▶ **Work to complete**
Please repeat the whole listing exactly, but leave out any picture it holds.

▶ **Material provided**
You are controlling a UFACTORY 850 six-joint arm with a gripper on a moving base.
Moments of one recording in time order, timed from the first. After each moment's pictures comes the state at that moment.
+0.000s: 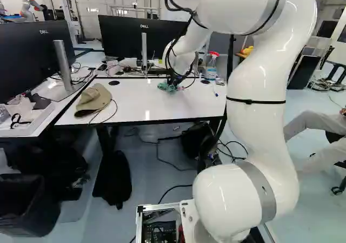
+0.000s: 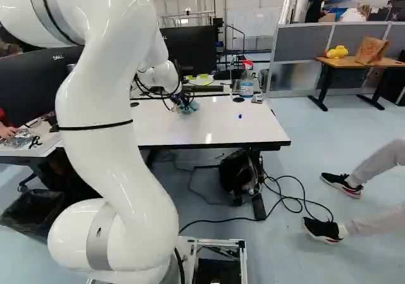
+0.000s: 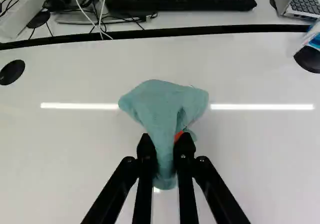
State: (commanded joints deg) arm 5.2 -21.7 -63.1 4.1 -0.3 0.0
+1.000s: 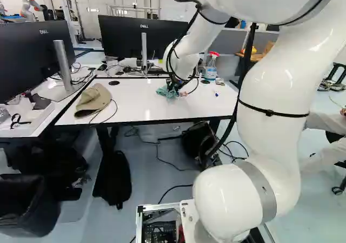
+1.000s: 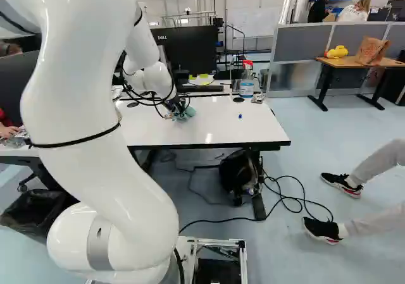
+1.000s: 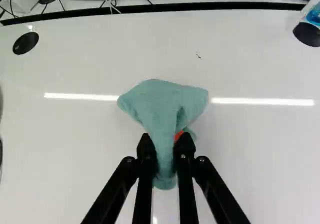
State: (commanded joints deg) arm 6.4 -12.5 -52.0 4.1 -0.3 0.0
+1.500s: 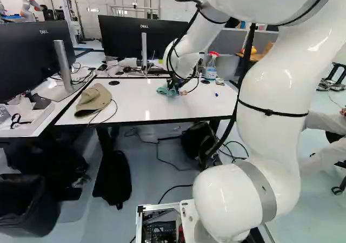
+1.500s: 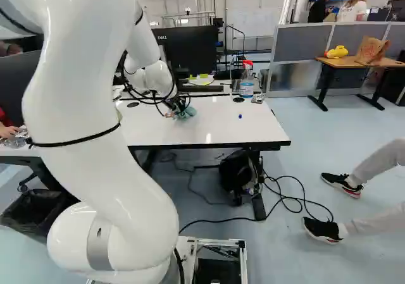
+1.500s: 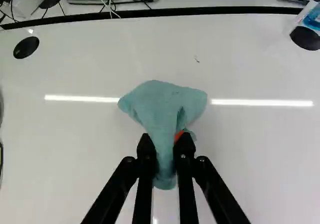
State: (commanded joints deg) arm 5.8 -13.2 -54.0 4.1 -0.3 0.0
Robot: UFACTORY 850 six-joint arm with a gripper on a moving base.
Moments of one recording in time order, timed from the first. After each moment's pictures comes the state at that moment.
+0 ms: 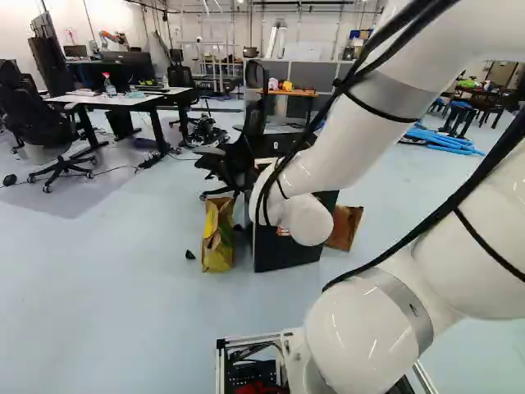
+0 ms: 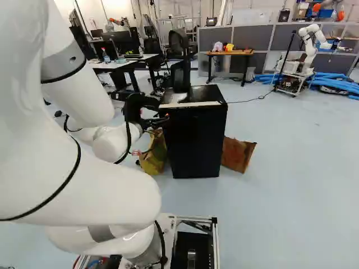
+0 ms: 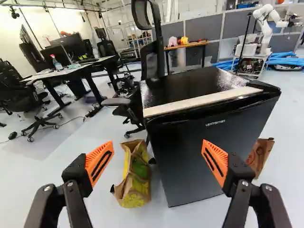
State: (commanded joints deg) arm 20.8 13.1 -7.5 26.5 56.9 0.0
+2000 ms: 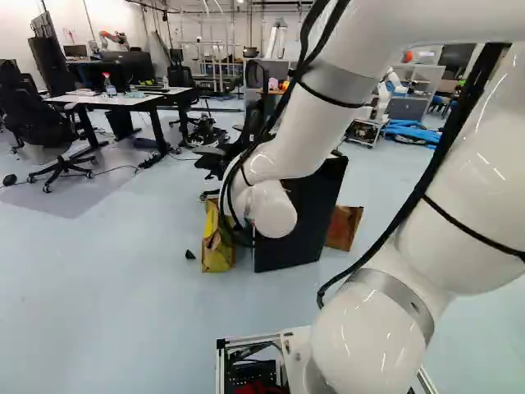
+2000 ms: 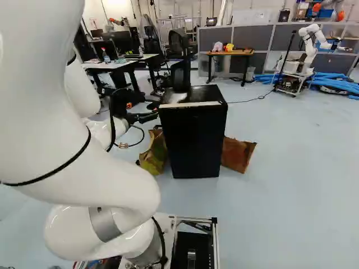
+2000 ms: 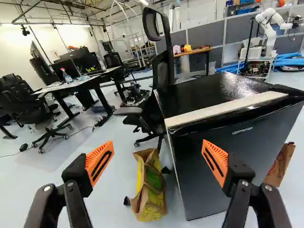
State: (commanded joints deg) arm 32.2 4.9 -15.0 38.5 62.6 0.0
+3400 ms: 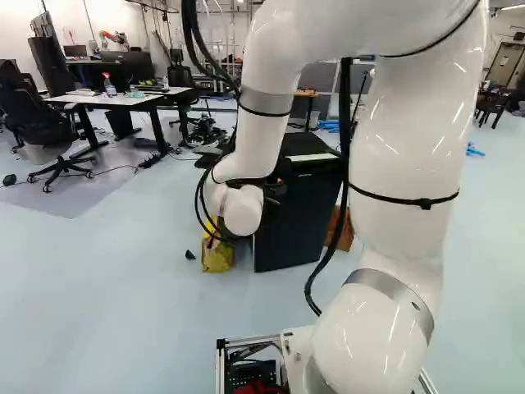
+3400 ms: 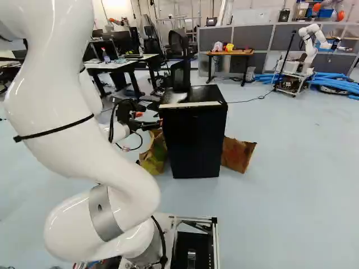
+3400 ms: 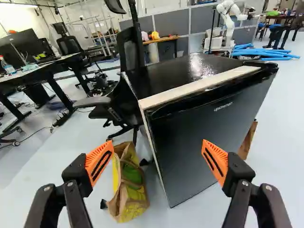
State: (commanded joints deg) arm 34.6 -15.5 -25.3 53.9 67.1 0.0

▶ **Solution**
You are controlling a UFACTORY 850 six-joint arm with a gripper on a moving base.
Moments of one recording in time order, timed from the first. After each moment's pictures comes the state at that moment.
+0.000s: 
+0.000s: 
+0.000s: 
State: (commanded joints deg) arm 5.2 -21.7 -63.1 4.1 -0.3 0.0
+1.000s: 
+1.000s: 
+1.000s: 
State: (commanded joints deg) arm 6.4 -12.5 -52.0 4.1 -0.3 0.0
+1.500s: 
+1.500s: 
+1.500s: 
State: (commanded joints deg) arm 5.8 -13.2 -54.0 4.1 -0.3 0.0
Robot: UFACTORY 850 six-joint arm with a gripper on a moving base.
Moments of one recording in time order, timed from the first. After each moment's pictures comes the state at that moment.
+0 ms: 
+0 ms: 
+0 ms: 
State: (commanded joints deg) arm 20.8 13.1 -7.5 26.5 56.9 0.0
+2000 ms: 
+2000 ms: 
+2000 ms: 
State: (commanded joints deg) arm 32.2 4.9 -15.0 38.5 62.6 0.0
+3400 ms: 
+3400 ms: 
+3400 ms: 
State: (commanded joints deg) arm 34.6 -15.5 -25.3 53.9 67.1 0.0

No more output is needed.